By contrast, Apple Pay works with every new iPhone and Apple Watch. Apple doesn’t track your transactions, and your privacy is protected even from the merchants.
But aside from the technical differences, Apple is in a unique position due to its business model. It doesn’t want or need to track transactions. It doesn’t want or need to be the payment processor. It isn’t restricted by carrier agreements, since it fully controls the hardware. Google, although first to the market by a matter of years, is still hamstrung by device manufacturers and carriers. Softcard is hamstrung by the usual greed and idiocy of mobile phone providers. PayPal has no footprint on devices.

This is a long-term investment by Apple, and possibly one of the most important since it first built the iTunes Store. Apple is putting its muscle behind improving the user experience of making payments, and using that to sell more devices. It won’t make much directly from Apple Pay now. But as more people use supported devices and push more merchants to support the user experience, odds are that those small per-transaction fees will grow into a significant source of revenue.

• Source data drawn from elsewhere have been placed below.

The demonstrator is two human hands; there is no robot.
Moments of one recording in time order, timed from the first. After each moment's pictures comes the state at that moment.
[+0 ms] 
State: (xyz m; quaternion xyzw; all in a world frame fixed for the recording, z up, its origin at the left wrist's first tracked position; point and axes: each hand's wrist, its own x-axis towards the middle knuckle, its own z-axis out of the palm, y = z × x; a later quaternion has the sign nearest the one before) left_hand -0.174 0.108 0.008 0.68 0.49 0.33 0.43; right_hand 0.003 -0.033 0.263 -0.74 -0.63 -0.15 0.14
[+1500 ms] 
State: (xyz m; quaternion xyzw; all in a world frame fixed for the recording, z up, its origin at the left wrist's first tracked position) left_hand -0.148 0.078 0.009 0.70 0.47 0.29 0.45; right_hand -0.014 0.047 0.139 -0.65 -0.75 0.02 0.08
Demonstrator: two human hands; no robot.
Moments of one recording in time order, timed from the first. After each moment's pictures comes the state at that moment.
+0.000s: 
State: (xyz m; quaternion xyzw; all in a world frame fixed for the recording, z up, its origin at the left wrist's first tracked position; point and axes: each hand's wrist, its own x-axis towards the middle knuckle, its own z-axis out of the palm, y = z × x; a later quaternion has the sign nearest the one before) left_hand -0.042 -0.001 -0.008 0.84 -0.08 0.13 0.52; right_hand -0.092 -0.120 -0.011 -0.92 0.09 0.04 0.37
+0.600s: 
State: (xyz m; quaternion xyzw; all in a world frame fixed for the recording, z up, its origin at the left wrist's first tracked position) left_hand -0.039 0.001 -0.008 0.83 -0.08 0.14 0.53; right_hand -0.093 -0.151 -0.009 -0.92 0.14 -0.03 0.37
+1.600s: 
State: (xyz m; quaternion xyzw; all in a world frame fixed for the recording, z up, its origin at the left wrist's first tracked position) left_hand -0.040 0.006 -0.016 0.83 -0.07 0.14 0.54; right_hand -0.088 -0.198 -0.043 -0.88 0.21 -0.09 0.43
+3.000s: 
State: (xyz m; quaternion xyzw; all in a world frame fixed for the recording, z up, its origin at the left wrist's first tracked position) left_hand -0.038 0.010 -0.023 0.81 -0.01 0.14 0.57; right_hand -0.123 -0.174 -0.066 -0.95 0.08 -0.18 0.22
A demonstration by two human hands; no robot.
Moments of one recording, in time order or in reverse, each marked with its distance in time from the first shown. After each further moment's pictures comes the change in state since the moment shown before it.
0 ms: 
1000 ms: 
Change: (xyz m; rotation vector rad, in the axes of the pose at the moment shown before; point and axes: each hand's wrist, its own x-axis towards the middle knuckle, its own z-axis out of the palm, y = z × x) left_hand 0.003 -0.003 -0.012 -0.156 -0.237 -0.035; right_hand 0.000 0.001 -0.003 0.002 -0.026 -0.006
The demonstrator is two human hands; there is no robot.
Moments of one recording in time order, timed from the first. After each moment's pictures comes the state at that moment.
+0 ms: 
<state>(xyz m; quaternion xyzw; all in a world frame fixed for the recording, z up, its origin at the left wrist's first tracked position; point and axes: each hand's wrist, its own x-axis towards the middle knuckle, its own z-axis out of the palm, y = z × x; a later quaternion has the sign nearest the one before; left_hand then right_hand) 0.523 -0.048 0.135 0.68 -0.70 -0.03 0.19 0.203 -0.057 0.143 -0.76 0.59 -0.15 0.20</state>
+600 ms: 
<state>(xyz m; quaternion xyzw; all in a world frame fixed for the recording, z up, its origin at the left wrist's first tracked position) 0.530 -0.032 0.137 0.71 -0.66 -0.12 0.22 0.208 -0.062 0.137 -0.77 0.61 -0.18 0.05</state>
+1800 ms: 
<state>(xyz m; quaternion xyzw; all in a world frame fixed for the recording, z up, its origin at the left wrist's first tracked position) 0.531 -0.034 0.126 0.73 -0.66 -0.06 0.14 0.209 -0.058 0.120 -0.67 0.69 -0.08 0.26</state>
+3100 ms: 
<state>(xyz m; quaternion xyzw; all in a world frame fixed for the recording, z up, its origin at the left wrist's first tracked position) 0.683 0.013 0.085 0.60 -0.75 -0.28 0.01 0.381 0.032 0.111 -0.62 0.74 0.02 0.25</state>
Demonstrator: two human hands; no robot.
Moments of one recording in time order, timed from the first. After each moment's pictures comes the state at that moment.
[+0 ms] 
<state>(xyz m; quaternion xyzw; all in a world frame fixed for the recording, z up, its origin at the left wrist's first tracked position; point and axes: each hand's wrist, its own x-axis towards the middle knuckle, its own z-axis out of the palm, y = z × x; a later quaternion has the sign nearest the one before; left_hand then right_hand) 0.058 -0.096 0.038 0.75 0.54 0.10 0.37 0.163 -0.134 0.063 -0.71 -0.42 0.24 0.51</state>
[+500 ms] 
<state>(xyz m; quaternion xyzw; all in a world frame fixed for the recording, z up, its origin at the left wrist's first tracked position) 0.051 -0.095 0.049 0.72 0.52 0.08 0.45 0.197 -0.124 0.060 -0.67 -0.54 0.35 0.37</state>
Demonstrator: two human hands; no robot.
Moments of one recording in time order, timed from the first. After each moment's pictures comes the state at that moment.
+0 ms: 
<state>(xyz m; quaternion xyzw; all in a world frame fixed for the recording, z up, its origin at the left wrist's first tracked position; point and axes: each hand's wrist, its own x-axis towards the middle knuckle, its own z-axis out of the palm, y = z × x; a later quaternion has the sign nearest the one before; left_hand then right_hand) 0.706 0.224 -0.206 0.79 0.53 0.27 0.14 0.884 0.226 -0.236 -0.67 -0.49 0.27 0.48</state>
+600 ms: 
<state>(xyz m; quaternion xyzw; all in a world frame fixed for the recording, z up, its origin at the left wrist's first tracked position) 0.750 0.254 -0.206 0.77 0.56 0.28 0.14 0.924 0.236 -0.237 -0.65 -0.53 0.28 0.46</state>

Using systems like Apple Pay also reduces merchant risk. You might not know it, but merchants pay the costs of fraudulent purchases, and online providers pay higher per-transaction fees due to the higher risk of not seeing the card. Issuing banks pay the costs of re-issuing compromised cards. (You’ll notice VISA, MasterCard, and American Express don’t seem to pay much of anything.) No wonder merchants and card issuers like Apple Pay: it reduces their risks and costs.
Apple Pay is simply more secure for merchants and payment networks, and more private for consumers. Better user experience, better security, and better privacy, all backed with a business model that makes sense for nearly everyone involved (except merchants and carriers who want to track your behavior): I think we can see where this is headed.